Shalea Isaace v. Director, Division of Workforce Services
This text of 2024 Ark. App. 472 (Shalea Isaace v. Director, Division of Workforce Services) is published on Counsel Stack Legal Research, covering Court of Appeals of Arkansas primary law. Counsel Stack provides free access to over 12 million legal documents including statutes, case law, regulations, and constitutions.
Opinion
Cite as 2024 Ark. App. 472 ARKANSAS COURT OF APPEALS DIVISION II No. E-23-348
Opinion Delivered October 2, 2024
SHALEA ISAAC APPELLANT APPEAL FROM THE ARKANSAS BOARD OF REVIEW V. [NO. 2023-BR-00876] DIRECTOR, DIVISION OF WORKFORCE SERVICES APPELLEE REVERSED AND REMANDED
MIKE MURPHY, Judge
In this unbriefed employment-security case, Shalea Isaac appeals the Board of
Review’s determination that she is ineligible for unemployment insurance benefits under
Arkansas Code Annotated section 11-10-507(3)(A) (Supp. 2023) from April 2, 2023, through
June 7, 2023. We reverse and remand.
The Employment Security Department denied benefits pursuant to Arkansas Code
Annotated section 11-10-507(3)(A), which requires that a person be unemployed, physically
and mentally able to perform suitable work, available for such work, and doing things that a
reasonably prudent individual would be expected to do to secure work before being entitled
to employment security benefits.
At the telephone conference before the Arkansas Appeal Tribunal, the only questions
the hearing officer asked was when Isaac started, completed, and plans to return to school. Isaac, when asked if there was anything else she thought the officer should know, explained
that she had been filing weekly claims but got “messed up” in the unemployment system
when she recorded that she had started school. She explained that just because she was in
school did not mean she could not work a forty-hour week. She testified that she was
available from 2:30 p.m. to midnight, Monday through Thursday, and anytime on Friday,
Saturday, or Sunday. The Board found she was in a part-time school program but that Isaac
“is restricted in the hours she could work to the extent it would be difficult to find a job with
those available hours.”
We affirm the decision of the Board of Review if it is supported by substantial
evidence. Billings v. Dir., 84 Ark. App. 79, 133 S.W.3d 399 (2003). Substantial evidence is
such relevant evidence as reasonable minds might accept as adequate to support a
conclusion. Id. We view the evidence and all reasonable inferences therefrom in the light of
the Board’s findings. Id. Like a jury, an administrative body is free to accept or reject the
testimony of witnesses. Gunter v. Dir., 82 Ark. App. 346, 107 S.W.3d 902 (2003). Even if the
evidence could support a different decision, our review is limited to whether the Board could
have reasonably reached its decision on the basis of the evidence presented. Billings, supra.

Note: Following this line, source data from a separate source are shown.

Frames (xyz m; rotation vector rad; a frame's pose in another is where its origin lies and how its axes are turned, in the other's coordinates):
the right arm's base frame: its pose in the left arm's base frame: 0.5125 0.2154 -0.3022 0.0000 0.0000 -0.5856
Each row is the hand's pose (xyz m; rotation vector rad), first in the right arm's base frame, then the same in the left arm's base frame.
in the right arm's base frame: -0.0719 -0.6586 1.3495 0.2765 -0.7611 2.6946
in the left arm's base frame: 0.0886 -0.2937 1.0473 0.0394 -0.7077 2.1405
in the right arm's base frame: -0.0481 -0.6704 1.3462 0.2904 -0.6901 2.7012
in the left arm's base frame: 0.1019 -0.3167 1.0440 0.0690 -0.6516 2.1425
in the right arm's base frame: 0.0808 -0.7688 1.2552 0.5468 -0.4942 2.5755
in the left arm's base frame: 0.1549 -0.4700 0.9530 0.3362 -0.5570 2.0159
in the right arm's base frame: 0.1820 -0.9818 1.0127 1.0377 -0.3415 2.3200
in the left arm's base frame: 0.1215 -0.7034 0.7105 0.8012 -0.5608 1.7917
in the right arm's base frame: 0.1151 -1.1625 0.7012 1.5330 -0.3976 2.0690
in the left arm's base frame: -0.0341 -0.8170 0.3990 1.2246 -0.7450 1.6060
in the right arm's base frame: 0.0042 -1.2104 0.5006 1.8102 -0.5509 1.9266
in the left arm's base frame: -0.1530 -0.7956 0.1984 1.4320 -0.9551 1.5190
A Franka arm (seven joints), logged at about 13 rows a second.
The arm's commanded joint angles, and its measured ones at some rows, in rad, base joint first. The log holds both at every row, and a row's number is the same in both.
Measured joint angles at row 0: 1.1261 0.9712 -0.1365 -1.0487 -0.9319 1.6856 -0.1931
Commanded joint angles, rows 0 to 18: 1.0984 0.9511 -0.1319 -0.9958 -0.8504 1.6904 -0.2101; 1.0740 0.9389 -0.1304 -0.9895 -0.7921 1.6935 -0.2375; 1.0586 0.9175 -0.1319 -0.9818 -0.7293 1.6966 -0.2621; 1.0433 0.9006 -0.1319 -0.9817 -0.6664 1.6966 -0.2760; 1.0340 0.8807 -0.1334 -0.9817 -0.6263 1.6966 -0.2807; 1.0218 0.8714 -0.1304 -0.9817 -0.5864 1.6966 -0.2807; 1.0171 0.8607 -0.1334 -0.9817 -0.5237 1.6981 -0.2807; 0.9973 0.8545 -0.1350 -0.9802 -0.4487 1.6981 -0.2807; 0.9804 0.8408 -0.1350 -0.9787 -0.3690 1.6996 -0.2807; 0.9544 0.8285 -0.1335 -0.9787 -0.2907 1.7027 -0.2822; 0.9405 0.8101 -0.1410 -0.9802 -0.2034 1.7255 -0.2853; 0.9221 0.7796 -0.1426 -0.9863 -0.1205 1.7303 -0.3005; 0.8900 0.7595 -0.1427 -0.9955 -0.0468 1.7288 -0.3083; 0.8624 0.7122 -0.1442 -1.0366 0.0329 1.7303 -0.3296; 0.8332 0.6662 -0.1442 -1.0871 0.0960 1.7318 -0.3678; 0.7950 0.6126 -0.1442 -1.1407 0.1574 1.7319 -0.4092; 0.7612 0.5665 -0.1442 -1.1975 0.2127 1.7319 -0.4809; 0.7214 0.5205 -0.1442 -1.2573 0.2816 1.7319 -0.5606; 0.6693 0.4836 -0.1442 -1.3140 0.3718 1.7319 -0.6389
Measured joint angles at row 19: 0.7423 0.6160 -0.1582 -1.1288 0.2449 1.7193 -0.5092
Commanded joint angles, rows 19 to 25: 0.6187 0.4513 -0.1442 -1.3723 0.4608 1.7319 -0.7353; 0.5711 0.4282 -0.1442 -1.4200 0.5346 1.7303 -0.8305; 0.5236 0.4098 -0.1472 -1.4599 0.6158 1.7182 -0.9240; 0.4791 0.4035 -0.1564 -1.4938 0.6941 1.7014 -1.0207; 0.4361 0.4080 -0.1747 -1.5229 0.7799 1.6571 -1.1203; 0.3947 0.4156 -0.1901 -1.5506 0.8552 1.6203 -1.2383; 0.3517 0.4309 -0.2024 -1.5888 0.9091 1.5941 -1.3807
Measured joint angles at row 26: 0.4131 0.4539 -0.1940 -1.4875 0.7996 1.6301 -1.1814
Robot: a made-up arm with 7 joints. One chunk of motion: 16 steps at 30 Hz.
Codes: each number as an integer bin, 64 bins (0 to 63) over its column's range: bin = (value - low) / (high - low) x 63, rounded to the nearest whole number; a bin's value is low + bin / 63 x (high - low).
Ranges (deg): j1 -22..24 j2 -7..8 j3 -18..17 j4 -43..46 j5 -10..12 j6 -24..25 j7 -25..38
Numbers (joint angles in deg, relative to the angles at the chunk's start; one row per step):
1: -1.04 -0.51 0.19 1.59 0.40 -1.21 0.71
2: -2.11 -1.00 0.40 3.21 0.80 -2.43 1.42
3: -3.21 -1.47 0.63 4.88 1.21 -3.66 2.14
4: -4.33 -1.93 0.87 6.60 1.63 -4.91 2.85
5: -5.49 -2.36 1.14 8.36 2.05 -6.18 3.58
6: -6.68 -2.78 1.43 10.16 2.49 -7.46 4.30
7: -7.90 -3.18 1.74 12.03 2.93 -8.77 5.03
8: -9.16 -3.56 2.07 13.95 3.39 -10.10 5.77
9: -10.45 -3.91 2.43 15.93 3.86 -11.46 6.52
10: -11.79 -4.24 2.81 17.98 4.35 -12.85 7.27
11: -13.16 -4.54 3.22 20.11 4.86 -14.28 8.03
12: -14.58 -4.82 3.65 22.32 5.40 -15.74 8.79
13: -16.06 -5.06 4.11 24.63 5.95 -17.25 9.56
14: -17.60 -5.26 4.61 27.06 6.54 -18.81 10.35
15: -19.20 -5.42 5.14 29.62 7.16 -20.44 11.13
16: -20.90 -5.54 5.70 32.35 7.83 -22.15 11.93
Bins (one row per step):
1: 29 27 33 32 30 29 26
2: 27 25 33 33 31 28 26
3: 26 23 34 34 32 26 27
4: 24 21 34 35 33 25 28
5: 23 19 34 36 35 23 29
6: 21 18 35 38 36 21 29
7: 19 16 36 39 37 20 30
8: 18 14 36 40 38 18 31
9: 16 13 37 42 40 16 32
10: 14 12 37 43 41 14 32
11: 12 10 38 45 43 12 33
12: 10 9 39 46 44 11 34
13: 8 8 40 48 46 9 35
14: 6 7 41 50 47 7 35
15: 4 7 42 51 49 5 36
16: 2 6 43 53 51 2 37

Our case law supports the general principle that a reduction in the amount of work
available to a claimant is insufficient reason to find that the claimant is unavailable to work.

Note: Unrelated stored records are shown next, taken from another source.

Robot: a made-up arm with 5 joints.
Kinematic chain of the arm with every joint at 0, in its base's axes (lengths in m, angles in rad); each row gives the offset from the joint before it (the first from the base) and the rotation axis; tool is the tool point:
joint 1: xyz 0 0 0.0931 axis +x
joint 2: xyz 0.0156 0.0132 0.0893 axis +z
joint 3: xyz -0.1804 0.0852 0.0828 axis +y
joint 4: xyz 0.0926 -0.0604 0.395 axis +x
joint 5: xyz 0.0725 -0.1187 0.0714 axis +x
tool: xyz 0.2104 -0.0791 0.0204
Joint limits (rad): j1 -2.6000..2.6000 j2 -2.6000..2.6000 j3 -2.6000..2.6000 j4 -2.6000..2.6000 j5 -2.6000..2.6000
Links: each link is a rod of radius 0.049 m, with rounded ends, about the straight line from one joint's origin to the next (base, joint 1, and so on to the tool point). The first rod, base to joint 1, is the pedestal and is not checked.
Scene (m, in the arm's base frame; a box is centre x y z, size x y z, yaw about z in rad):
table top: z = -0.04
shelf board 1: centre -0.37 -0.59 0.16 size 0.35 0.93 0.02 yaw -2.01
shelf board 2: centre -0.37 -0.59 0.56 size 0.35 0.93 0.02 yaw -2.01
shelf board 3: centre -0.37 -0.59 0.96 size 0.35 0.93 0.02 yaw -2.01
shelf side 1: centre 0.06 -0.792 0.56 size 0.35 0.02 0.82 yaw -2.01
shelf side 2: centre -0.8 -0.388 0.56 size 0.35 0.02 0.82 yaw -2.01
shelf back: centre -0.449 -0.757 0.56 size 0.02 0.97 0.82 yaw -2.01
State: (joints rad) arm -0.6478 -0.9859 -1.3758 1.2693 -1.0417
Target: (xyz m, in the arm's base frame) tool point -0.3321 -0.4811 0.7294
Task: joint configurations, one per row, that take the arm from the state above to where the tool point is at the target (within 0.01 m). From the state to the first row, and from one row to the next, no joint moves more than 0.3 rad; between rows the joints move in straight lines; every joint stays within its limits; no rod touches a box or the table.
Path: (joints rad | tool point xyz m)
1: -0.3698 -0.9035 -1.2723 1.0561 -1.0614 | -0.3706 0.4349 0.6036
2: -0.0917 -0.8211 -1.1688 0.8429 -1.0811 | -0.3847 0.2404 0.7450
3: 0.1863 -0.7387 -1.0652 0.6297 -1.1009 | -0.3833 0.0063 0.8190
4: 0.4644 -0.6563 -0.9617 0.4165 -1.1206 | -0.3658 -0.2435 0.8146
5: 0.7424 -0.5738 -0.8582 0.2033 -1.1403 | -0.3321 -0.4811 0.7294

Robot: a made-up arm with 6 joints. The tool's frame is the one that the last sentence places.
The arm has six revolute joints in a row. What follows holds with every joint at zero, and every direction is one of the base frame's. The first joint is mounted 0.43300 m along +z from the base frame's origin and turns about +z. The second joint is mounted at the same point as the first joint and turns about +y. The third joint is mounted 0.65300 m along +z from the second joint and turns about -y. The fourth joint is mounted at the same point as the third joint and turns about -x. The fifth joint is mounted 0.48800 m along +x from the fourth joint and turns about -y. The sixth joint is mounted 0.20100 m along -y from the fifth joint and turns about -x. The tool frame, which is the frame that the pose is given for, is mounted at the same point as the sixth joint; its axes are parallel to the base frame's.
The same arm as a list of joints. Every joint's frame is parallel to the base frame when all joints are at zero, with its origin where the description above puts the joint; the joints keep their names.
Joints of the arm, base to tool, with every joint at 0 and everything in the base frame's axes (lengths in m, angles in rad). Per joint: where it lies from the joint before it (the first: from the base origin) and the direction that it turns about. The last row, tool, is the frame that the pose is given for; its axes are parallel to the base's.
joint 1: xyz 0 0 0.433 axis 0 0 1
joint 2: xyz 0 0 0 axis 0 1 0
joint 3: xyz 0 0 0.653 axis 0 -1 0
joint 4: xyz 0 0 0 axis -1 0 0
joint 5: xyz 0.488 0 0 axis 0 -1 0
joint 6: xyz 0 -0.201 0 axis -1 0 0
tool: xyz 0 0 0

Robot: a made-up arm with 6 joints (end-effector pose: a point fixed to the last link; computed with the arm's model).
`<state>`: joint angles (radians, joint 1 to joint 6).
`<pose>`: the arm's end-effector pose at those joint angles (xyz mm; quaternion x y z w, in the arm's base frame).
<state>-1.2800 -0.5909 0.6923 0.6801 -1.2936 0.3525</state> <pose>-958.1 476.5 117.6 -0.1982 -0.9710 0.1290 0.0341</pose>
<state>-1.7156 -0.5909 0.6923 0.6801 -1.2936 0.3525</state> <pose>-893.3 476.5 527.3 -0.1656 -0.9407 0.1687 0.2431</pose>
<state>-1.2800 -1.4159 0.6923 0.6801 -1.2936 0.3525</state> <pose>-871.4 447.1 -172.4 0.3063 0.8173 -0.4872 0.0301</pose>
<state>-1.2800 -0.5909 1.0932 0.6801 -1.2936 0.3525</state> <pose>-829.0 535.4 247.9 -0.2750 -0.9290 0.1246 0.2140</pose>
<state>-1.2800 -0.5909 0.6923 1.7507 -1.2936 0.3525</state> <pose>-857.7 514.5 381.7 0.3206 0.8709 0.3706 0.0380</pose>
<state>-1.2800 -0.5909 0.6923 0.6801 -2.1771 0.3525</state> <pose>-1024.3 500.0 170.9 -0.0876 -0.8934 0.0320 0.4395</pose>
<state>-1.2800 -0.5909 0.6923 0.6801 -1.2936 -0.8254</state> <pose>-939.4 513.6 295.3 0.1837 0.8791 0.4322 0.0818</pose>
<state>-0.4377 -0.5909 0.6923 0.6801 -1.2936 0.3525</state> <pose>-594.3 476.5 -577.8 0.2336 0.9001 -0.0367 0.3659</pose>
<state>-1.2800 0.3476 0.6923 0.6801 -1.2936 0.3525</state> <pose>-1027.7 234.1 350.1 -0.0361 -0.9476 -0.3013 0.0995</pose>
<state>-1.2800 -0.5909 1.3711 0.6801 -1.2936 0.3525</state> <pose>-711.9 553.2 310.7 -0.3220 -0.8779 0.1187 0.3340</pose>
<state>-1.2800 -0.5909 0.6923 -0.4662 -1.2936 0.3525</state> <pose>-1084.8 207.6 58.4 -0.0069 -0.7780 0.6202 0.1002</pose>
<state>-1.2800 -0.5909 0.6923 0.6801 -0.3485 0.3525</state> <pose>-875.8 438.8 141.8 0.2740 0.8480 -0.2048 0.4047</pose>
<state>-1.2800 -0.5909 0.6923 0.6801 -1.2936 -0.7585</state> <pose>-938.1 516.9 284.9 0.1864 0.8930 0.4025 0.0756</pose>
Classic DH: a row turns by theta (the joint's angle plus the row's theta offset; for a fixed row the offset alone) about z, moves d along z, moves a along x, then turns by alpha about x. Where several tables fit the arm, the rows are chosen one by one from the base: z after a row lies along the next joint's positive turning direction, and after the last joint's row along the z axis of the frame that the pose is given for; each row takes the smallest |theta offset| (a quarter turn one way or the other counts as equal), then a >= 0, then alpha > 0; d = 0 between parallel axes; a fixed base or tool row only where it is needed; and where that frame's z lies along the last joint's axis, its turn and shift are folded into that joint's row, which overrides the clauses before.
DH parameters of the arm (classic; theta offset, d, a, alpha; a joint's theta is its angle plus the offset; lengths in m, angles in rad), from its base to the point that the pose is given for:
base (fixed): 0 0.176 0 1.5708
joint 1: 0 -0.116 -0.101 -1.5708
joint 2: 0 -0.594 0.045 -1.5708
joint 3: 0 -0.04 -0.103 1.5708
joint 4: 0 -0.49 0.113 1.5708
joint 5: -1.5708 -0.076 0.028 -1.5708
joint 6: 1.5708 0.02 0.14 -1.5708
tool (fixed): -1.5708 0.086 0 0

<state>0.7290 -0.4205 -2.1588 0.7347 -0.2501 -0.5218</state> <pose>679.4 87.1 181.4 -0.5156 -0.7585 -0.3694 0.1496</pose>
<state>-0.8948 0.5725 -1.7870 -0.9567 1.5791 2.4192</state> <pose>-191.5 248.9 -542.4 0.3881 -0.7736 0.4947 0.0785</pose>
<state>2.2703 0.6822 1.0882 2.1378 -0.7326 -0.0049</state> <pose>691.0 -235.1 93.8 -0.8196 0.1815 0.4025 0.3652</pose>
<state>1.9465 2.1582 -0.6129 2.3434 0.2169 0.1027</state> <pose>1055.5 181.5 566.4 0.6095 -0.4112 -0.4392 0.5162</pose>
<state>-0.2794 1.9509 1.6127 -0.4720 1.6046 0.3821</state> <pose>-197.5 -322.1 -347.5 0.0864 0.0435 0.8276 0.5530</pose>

Buchanan v. Dir., 91 Ark. App. 35, 37, 207 S.W.3d 567, 569 (2005). In Hefton v. Daniels, 270
Ark. 857, 606 S.W.2d 379 (Ark. App. 1980), we reversed the Board of Review and held that
a claimant—who was not highly skilled, lived in an area where work available for her was
2 sparse, and had transportation but could not relocate unless the job paid at least four dollars
an hour—was not unavailable to work. In Buchanan, 91 Ark. App. at 37, 207 S.W.3d at 568–
69, we held that the lack of a driver’s license does not, standing alone, constitute
unavailability.
More recently and most similar to the facts here, in Morgan v. Dir., 2024 Ark. App.
89, 684 S.W.3d 309, the claimant was available to work only during the hours that her
disabled grandson was at school. The Board found that she was unavailable to perform
suitable work, but we reversed and remanded, explaining that as long employment exists that
can reasonably fit within the scope of a claimant’s limitation, then the claimant is available
to work.
Here, Isaac has even more flexibility in her schedule than the claimant in Morgan. She
testified that her time in school did not interfere with her ability to work forty hours a week.
Given our precedent, the Board’s conclusion that Isaac is unavailable is unsupported by
substantial evidence.
Reversed and remanded.
VIRDEN and GLADWIN, JJ., agree.
Shalea Isaac, pro se appellant.
Cynthia L. Uhrynowycz, Associate General Counsel, for appellee.